DFscript / Covid_19_data_visualisation

Improve covid 19 data transparency for better decision making
2 stars 1 forks source link

Accumulated bar plot shouldn't drop off #19

Closed gooney47 closed 4 years ago

gooney47 commented 4 years ago

There should be no drop in cases for the accumulated plot. Take accumulated Bayern for example, it peaks at 517 and then drops down back to 325. I'm pretty sure the underlying data_set_accumulated.csv has proper values but I think they aren't properly propagated.

Duragtan commented 4 years ago

I can confirm now, that the data comes from the filter_data_function already flawed.

`` filter_data_set(acc_new=True)[0]

2020-03-18 3473.106965 811.321207 9 2036

2020-03-19 3571.492214 829.568217 14 2401

2020-03-20 2693.451511 631.157273 19 1874 ``

Before that it is somewhat hard to track because the numbers are only being computed from various different entries in that function, but I will keep trying.

Also I am stilled puzzled why we do have a separate data set for accumulated data in first place. Should it be possible to compute the accumulated data from the per day cases easy enough?

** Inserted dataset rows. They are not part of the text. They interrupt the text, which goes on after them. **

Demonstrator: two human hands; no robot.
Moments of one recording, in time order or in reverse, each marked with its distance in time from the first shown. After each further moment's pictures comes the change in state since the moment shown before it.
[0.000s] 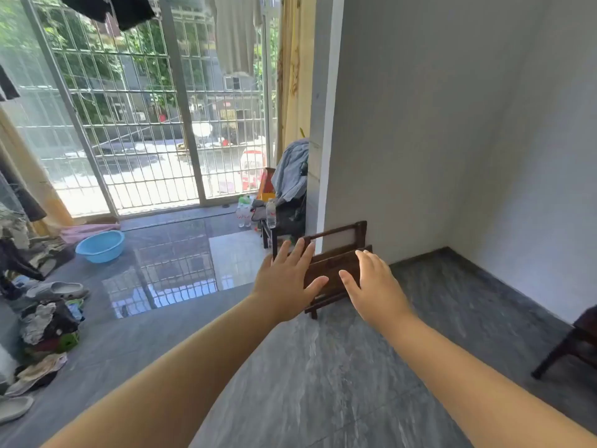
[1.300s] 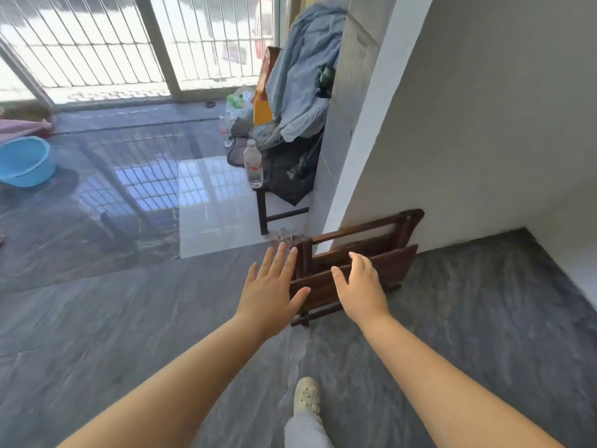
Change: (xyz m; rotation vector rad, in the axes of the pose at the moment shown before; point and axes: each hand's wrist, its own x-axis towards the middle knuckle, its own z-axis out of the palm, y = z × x) left_hand 0.620 -0.216 0.326 -0.175 -0.334 -0.293; right_hand 0.647 0.221 0.353 0.130 -0.390 0.258
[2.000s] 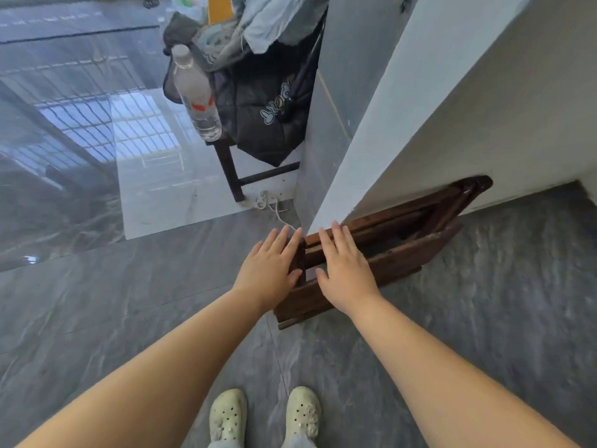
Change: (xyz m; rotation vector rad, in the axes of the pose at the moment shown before) left_hand 0.275 -0.064 0.188 -0.013 -0.195 0.116; right_hand 0.243 0.102 0.171 -0.359 -0.265 -0.175
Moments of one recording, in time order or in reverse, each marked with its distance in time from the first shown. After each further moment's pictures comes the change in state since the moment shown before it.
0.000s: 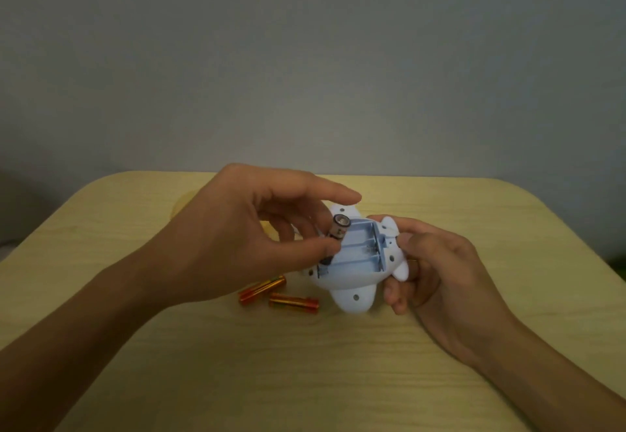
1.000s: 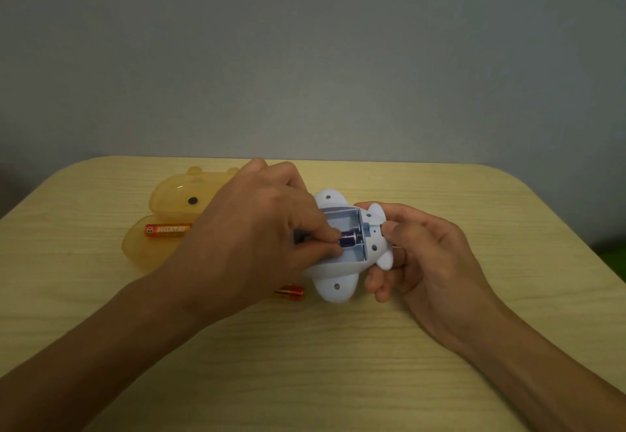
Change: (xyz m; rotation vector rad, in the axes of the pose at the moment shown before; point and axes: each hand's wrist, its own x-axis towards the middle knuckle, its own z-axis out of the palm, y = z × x) left_hand 0.002 -0.006 0.037 0.440 0.072 0.133; right_hand -0.004 0.000 -0.001 -0.065 -0.011 -0.018
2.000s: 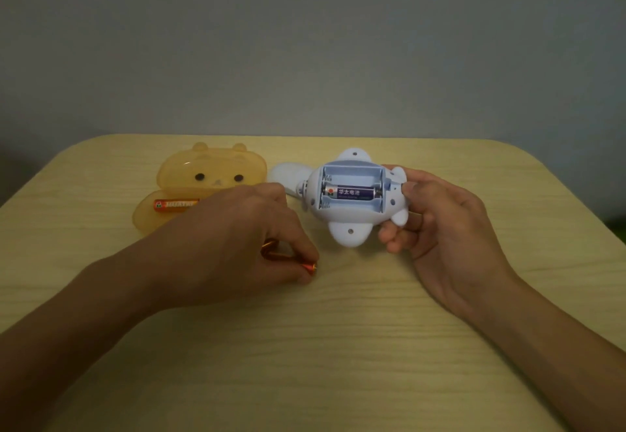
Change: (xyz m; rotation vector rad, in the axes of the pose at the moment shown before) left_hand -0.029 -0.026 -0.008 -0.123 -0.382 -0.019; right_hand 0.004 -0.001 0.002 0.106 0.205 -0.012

Duragtan commented 4 years ago

I can compute the accumulated cases from the not accumulated data easy enough:

` df = read_cases_data(acc_new=False)

df_bayern = df[df["country"] == "Bayern"].groupby("timestamp").sum()

df_bayern["infected_cum"] = df_bayern["infected"].cumsum()

df_bayern

2020-03-18 00:00:00+00:00 3473.106965 811.321207 ... 517 2168

2020-03-19 00:00:00+00:00 3571.492214 829.568217 ... 467 2635

2020-03-20 00:00:00+00:00 2693.451511 631.157273 ... 325 2960

`

But without knowledge about how the accumulated-data-csv came into being and why it is there, I am stuck with hunting this error.

gooney47 commented 4 years ago

https://github.com/DFscript/Covid_19_data_visualisation/blob/d3011ef0a1c28782f06817541063650035e4abf6/frontend/application.py#L425 This and the following LOC's show how the CSV's were created.

There is no particular reason why there is an accumulated one. But as already said in the beginning, I'm pretty sure that the error is not in the CSV's but in the processing of them.

gooney47 commented 4 years ago

Now that I look at those groupby's again I see that there is actually an error, the first grouping is for grouping the counties and the second should be grouping the countRies.

gooney47 commented 4 years ago

But it shouldn't be the source of the error though since the map circles actually grow consistently. The error is only with the bar plot.

Duragtan commented 4 years ago

I have fixed a typo in the generation of cases-csv-files (county -> country) line 438 and after updating the csv-files with this fix, the problem vanished.

However, there are open questions to me:

  1. After line 437-438 the data should imho be sorted 1. by county and 2. by timestamp. Before the fix the data was sorted by county and timestamp which should have no effect at all. Sorting that same data by country and timestamp afterwards should move entire "county-blocks" around but not alter the sequence of rows within a county, provided that any entire county is always part of the same country. So the subsequent groupby county and cumsum should be unaffected. But apparently I am missing something here.
  2. Why was only the display of the bar-char distorted but not the bubbles on the map?

What I have not tested is, whether the regeneration of the csv-files without first applying the patch (county -> country in line 438) would have fixed the error anyway. So maybe parts of my confusion are due to a misconception of cause and effect?! This would, however, still not explain point 2.

Anyway, since the problem disappeared, I will close this bug.

gooney47 commented 4 years ago

The answer to both of your questions is that the way how the bar plot is generated from the CSV is inaccurate. This should probably be investigated.